In the recent storms our house lost power for two days. What started as a small annoyance soon became remarkably debilitating as we adapted to life without lights, heating, the ability to cook, charge phones, use the internet or even boil the kettle for a cup of tea. The ‘romance’ of a wood fire and candles quickly wore off and we were beyond grateful to the engineers when they finally restored our ‘normality’.
Our thoughts turned to those, particularly in places like Gaza or Ukraine, where such literal powerlessness is their normal. What privilege we are surrounded by even in the most mundane and taken-for-granted aspects of our daily life.
Yet that one word – POWER – is so much bigger than what comes out of a socket, and so much more influential in its dealing out of privilege, access, influence and opportunity. If such temporary removal of our electrical power could render us almost useless, what does this tell us about living without voice and power and choices across the whole of a life-course?
A large part of Centre for Thriving Places’ work is about shifting power. Usually devolving it ‘downwards’ in our hierarchical and centralised society.
Our work seeks to shift power (and wealth) from global corporations to local businesses and communities. From the former – who so often extract wealth for the few, exploit the many, and negatively affect our health and that of our planet – to the latter who recirculate wealth and opportunity to the places and communities of which they are part.
We also work with governments to devolve power from national leaders to regions and cities so that local leaders, who witness on a daily basis the reality of their places, can strengthen their ability to improve lives and grow opportunities in their areas.
‘We are, in our own small way working away to restore those lifelines of power to the communities currently cut off’
Then within places we work tirelessly to enable communities themselves and the most marginalised people within them to grow their power, their voice, their influence, so that they can reclaim the ability to have choices, to enjoy the ‘privilege’ of a decent standard of living that so many currently ‘in power’ take for granted.
Our research and measurement work helps to understand and highlight who does and doesn’t have power and opportunity, and our policy and engagement work helps in the really practical process of ‘rewiring’ places to deliver better lives and grow the power of local people to steer their own lives. We are, in our own small way working away to restore those lifelines of power to the communities currently cut off, just like the engineers who toiled through the night after the storms. At its best, our work is literally reconnecting people back into our social and political grid.

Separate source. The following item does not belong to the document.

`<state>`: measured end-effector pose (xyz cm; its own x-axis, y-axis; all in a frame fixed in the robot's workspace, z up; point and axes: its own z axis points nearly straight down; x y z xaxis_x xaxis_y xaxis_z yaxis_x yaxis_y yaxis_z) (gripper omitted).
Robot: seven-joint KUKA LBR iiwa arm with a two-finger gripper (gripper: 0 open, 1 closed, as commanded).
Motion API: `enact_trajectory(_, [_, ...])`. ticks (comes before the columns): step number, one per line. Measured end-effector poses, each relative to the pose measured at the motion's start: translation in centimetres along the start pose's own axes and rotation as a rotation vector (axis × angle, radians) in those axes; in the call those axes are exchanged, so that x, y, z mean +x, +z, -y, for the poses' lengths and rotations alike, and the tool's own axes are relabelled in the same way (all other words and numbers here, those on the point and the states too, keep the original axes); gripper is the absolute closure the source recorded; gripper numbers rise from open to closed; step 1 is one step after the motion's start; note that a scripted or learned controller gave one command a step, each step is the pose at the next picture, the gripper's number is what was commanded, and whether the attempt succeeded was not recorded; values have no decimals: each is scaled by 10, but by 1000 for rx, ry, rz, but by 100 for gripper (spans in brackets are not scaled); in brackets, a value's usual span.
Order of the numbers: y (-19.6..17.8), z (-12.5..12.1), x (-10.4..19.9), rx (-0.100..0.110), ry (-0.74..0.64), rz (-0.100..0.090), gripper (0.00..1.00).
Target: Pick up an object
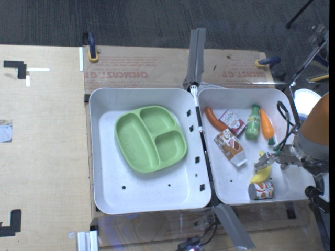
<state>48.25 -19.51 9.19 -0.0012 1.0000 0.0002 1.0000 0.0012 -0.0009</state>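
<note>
Reaching in from the right, over the right bin (pixel 226 190) — arm (pixel 316 135) grey with an orange band, end effector (pixel 268 160) low near the bin's right side. Fingers too small and blurred to read; cannot tell whether apart, together or clamped on anything. Just beneath and touching in the picture, a banana (pixel 260 177), and below that a can (pixel 261 191) lying on its side. Further left in the same bin: a carton (pixel 230 147) lying flat, a small box (pixel 232 122) above it, a sausage (pixel 214 119) at a slant near the left wall. Nearer the top right, a green bottle (pixel 253 122) and a carrot (pixel 267 125) side by side. Sitting in the left bin (pixel 104 182) — a green plate (pixel 151 138) with three compartments. Both bins resting on the surface (pixel 42 140).
</note>
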Motion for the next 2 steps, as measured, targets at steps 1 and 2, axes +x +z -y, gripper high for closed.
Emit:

Of course there is one other type of power that the recent – and more and more frequent – storms remind us to recognise. The power of nature spoke on the weekend and it temporarily silenced some of us and took away our power. It is a timely reminder of our dependence on technology, our disconnect with nature and the existential danger of playing a power game with our ecosystems. How can we completely reassess our desire to have power ‘over’ nature, and instead allow ourselves to embrace our role as a powerful part of nature that can heal as well as destroy?
So as 2024 comes to a close and I look forward to a better 2025, I am feeling ever more ‘empowered’ to keep up the fight to shift power – as everyone from Citizen Smith to the Black Panthers have proclaimed, ‘Power to the people’ and power to the planet on which they live!